La apertura y la visión de futuro chocan con las tendencias cantonalistas de vuelta al terruño de la patria chica, a la parcelación pueblerina, al levantamiento de barreras excluyentes frente a quienes no son iguales. Un ciudadano ilustrado de España, al preguntarle sobre su nacionalidad, debería responder sin dudarlo: soy español y europeo. ¿O es que tendremos que plantearnos nuevamente el concepto de nuestra identidad nacional, volver a definir lo que es la patria o la nación, asfixiados por lo que hasta hace poco eran regionalismos, justo cuando estamos en una era que nos estimula a la formación de realidades posnacionales? Nuestro futuro es una España compacta dentro de una Europa unida: una identidad española esencialmente europea. Es decir, una ambivalencia a la vez complementaria y enriquecedo-ra. A la larga, mucho más provechosa que las identidades políticas excluyentes basadas en resentimientos, angustias, miedos e in-certidumbres. Trocear territorios para erigir estados minúsculos es apostar por la insignificancia. Hay que abrirse a los demás con tolerancia y largueza, convirtiendo lo otro en parte sustancial de uno mismo.

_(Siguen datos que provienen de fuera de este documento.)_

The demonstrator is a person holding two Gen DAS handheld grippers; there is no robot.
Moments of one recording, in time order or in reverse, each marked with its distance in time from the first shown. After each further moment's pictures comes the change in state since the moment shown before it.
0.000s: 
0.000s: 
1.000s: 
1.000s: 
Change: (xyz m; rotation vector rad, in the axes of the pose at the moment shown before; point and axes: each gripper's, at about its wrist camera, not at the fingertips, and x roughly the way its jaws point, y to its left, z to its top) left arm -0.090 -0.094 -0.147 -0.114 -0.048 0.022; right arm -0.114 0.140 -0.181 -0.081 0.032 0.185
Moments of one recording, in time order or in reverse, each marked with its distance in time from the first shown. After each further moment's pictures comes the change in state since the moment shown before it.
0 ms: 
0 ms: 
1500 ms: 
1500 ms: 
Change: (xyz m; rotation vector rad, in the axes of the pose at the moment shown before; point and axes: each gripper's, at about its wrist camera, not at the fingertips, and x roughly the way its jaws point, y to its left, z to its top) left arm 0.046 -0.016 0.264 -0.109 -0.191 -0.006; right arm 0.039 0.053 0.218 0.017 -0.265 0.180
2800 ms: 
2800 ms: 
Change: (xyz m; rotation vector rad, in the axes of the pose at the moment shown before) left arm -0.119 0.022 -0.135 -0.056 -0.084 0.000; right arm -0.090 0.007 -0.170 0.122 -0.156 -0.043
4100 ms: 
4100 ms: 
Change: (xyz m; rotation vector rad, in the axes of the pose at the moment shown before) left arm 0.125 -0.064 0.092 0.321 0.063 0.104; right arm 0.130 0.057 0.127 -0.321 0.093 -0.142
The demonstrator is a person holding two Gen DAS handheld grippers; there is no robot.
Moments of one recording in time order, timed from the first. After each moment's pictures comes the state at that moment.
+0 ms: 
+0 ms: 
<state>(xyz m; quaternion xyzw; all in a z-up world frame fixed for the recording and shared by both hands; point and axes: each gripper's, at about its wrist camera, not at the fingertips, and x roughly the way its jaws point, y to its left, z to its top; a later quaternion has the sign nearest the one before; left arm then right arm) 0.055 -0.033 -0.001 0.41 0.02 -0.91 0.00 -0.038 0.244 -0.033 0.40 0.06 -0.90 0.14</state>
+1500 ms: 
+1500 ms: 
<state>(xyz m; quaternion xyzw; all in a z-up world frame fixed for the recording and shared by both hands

La suma de personas y territorios ya existentes en Europa reforzará su unidad y potencial político y económico. Aunque la Unión Europea no funcione aún al cien por cien, la idea no deja de ser una visión maravillosa, en contra de lo que quieren inculcar a la gente los populismos demagógicos tan en boga, aprovechándose de las estrecheces económicas. Por eso ser español es abrirse a lo novedoso, a la ecología, a la informática y, en definitiva, a la potencia económica dentro de la equidad y la justicia social. ¿Y dónde se aplican más esos valores que en Europa? El concepto de España debe ser estratégico y evolutivo, una empresa mutante de porvenir, un pedazo territorial y social para contribuir a la edificación de un gran estado continente. Así como una utopía para legar a nuestros descendientes.

José Luis Martín Cárdaba, periodista y diplomático.